The records follow. Copy each one exactly.

→ **Source material**
···

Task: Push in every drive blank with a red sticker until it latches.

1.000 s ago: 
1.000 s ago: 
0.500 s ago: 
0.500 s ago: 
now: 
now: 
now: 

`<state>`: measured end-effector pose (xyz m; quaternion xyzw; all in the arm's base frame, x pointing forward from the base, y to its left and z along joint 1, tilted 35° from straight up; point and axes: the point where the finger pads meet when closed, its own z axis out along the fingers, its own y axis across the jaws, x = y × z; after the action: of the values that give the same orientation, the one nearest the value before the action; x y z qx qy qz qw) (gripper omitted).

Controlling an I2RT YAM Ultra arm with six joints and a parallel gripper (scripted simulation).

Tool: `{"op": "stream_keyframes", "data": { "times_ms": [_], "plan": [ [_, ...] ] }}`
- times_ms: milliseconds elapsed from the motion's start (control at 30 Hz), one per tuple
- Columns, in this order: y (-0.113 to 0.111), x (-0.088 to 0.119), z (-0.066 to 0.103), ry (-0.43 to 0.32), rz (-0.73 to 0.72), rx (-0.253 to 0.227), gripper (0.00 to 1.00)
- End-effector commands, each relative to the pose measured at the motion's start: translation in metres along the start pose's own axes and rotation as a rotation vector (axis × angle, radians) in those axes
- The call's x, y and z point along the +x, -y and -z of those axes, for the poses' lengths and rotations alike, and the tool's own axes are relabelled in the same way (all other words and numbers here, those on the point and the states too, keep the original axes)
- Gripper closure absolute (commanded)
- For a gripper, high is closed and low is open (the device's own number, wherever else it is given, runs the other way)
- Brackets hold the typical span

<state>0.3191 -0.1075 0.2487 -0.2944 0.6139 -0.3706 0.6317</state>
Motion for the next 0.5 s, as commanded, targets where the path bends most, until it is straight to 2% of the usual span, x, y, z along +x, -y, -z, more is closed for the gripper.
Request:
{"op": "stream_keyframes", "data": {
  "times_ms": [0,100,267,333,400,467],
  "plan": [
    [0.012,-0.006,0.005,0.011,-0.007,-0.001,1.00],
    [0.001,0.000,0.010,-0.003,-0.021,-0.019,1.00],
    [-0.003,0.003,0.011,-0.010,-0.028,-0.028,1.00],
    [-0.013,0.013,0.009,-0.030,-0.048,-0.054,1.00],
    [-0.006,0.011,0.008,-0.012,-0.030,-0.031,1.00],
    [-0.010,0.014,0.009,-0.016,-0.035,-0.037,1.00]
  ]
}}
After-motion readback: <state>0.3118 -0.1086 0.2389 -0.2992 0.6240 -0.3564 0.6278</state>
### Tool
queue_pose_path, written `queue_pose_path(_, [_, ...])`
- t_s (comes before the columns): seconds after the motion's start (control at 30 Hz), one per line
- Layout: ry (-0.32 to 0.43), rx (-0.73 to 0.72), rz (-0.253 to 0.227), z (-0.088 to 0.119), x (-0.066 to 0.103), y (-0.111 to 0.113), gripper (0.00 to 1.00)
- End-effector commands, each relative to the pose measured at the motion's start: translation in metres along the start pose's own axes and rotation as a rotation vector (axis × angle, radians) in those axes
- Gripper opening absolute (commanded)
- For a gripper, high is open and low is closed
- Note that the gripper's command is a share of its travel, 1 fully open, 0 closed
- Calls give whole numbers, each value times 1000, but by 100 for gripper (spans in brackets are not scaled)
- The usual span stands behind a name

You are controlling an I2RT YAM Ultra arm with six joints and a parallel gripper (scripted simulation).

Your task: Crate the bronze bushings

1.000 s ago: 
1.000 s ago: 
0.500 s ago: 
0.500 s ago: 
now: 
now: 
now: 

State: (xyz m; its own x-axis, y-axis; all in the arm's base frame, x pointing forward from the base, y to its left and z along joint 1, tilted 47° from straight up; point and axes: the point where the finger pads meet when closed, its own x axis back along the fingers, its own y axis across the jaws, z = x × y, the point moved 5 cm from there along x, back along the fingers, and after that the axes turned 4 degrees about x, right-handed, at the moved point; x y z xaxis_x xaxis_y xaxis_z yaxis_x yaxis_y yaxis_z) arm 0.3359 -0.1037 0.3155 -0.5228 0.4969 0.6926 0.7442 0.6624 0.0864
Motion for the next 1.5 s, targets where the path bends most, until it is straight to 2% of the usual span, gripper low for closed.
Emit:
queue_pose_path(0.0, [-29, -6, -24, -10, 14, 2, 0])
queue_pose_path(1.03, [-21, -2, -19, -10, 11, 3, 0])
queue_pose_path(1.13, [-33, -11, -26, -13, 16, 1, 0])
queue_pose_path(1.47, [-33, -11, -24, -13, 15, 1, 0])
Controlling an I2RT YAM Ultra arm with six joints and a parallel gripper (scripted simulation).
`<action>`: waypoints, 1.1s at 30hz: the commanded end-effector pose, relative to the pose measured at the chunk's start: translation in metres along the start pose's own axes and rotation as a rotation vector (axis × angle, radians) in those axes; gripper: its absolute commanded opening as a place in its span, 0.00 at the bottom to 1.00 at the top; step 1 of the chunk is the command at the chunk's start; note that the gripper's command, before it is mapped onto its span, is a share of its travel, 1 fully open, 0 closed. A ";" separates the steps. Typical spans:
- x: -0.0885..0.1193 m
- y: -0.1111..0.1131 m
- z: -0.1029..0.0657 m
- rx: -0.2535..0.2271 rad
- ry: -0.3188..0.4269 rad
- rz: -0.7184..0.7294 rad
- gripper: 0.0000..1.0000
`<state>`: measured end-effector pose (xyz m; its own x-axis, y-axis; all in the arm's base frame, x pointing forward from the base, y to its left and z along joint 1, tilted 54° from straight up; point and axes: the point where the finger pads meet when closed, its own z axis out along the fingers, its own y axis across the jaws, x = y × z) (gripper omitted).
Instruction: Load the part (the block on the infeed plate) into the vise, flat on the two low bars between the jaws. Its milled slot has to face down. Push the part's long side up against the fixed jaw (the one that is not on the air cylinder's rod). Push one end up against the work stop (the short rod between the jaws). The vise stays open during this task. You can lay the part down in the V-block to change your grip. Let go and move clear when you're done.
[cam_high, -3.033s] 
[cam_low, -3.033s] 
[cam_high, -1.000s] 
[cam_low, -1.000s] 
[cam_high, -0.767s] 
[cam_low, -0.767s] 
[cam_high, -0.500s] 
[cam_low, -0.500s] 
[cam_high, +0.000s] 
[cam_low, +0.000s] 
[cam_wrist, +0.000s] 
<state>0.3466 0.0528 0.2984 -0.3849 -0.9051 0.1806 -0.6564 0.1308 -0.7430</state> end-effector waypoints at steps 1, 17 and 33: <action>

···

→ **Answer section**
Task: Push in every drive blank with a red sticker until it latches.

1.000 s ago: 
1.000 s ago: 
0.500 s ago: 
0.500 s ago: 
now: 
now: 
now: 

`<state>`: measured end-effector pose (xyz m; quaternion xyzw; all in the arm's base frame, x pointing forward from the base, y to its left and z along joint 1, tilted 35° from straight up; point and axes: the point where the finger pads meet when closed, its own z axis out along the fingers, its own y axis across the jaws, x = y × z; after the action: of the values that give the same orientation, the one nearest the value before the action; x y z qx qy qz qw) (gripper omitted).

Controlling an I2RT YAM Ultra arm with six joints and a parallel gripper (scripted simulation).

Tool: `{"op": "stream_keyframes", "data": { "times_ms": [_], "plan": [ [_, ...] ] }}`
- times_ms: milliseconds elapsed from the motion's start (control at 30 Hz), one per tuple
- Columns, in this order: y (-0.113 to 0.111), x (-0.088 to 0.119), z (-0.066 to 0.103), ry (-0.43 to 0.32), rz (-0.73 to 0.72), rx (-0.253 to 0.227), gripper (0.00 to 1.00)
- End-effector commands, each relative to the pose measured at the motion's start: translation in metres along the start pose's own axes and rotation as a rotation vector (axis × angle, radians) in those axes
- The call's x, y and z point along the +x, -y and -z of those axes, for the poses' lengths and rotations alike, and the tool's own axes are relabelled in the same way (all other words and numbers here, those on the point and the states too, keep the original axes)
- Gripper closure absolute (commanded)
- For a gripper, high is closed and low is open (the device's own number, wherever else it is given, runs the other way)
- Brackets hold the typical span

<state>0.3191 -0.1075 0.2487 -0.2944 0.6139 -0.3706 0.6317</state>
Motion for the next 0.5 s, as commanded, targets where the path bends most, until it is straight to 2% of the usual span, x, y, z along +x, -y, -z, more is closed for the gripper.
Request:
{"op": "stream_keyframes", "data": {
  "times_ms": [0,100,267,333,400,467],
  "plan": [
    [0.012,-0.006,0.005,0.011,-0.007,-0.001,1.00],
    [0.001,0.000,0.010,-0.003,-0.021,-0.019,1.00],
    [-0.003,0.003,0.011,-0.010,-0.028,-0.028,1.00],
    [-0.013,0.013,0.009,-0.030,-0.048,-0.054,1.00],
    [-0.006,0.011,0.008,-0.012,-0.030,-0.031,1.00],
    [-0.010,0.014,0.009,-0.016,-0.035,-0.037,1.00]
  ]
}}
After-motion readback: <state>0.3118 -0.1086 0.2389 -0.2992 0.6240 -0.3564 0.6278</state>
### Tool
queue_pose_path, written `queue_pose_path(_, [_, ...])`
- t_s (comes before the columns): seconds after the motion's start (control at 30 Hz), one per line
- Layout: ry (-0.32 to 0.43), rx (-0.73 to 0.72), rz (-0.253 to 0.227), z (-0.088 to 0.119), x (-0.066 to 0.103), y (-0.111 to 0.113), gripper (0.00 to 1.00)
- End-effector commands, each relative to the pose measured at the motion's start: translation in metres along the start pose's own axes and rotation as a rotation vector (axis × angle, radians) in those axes
- Gripper opening absolute (commanded)
- For a gripper, high is open and low is closed
- Note that the gripper's command is a share of its travel, 1 fully open, 0 closed
- Calls give whole numbers, each value times 1000, but by 100 for gripper (spans in brackets are not scaled)
- The usual span stands behind a name

You are controlling an I2RT YAM Ultra arm with six joints and a parallel gripper (scripted simulation).

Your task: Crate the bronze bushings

1.000 s ago: 
1.000 s ago: 
0.500 s ago: 
0.500 s ago: 
now: 
now: 
now: 

State: (xyz m; its own x-axis, y-axis; all in the arm's base frame, x pointing forward from the base, y to its left and z along joint 1, tilted 47° from straight up; point and axes: the point where the finger pads meet when closed, its own x axis back along the fingers, its own y axis across the jaws, z = x × y, the point moved 5 cm from there along x, back along the fingers, and after that the axes turned 4 degrees about x, right-handed, at the moved point; x y z xaxis_x xaxis_y xaxis_z yaxis_x yaxis_y yaxis_z) arm 0.3359 -0.1037 0.3155 -0.5228 0.4969 0.6926 0.7442 0.6624 0.0864
Motion for the next 1.5 s, targets where the path bends most, until it is straight to 2% of the usual span, gripper low for closed.
Emit:
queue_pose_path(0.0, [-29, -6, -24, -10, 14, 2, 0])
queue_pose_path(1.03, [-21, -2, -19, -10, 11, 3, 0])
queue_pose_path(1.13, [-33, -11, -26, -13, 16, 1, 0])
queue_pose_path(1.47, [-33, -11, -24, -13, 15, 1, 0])
Controlling an I2RT YAM Ultra arm with six joints and a parallel gripper (scripted simulation).
`<action>`: waypoints, 1.1s at 30hz: the commanded end-effector pose, relative to the pose measured at the chunk's start: translation in metres along the start pose's own axes and rotation as a rotation vector (axis × angle, radians) in those axes; gripper: its absolute commanded opening as a place in its span, 0.00 at the bottom to 1.00 at the top; step 1 of the chunk is the command at the chunk's start; note that the gripper's command, before it is mapped onto its span, is a share of its travel, 1 fully open, 0 closed. A ";" separates the steps. Typical spans:
- x: -0.0885..0.1193 m
- y: -0.1111..0.1131 m
- z: -0.1029..0.0657 m
- rx: -0.2535..0.2271 rad
- ry: -0.3188..0.4269 rad
- rz: -0.7184..0.7294 rad
- gripper: 0.0000..1.0000
`<state>`: measured end-effector pose (xyz m; its own x-axis, y-axis; all in the arm's base frame, x pointing forward from the base, y to its left and z along joint 1, tilted 54° from straight up; point and axes: the point where the finger pads meet when closed, its own z axis out along the fingers, its own y axis across the jaws, x = y × z) (gripper omitted).
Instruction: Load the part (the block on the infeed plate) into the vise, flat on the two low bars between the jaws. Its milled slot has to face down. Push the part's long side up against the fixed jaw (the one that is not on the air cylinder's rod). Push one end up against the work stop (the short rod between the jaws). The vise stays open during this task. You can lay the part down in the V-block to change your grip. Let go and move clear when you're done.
[cam_high, -3.033s] 
[cam_low, -3.033s] 
[cam_high, -1.000s] 
[cam_low, -1.000s] 
[cam_high, -0.767s] 
[cam_low, -0.767s] 
[cam_high, -0.500s] 
[cam_low, -0.500s] 
[cam_high, +0.000s] 
[cam_low, +0.000s] 
[cam_wrist, +0.000s] 
<state>0.3466 0.0528 0.2984 -0.3849 -0.9051 0.1806 -0.6564 0.1308 -0.7430</state> end-effector waypoints at steps 1, 17 and 33: <action>

That completes the output for this exercise.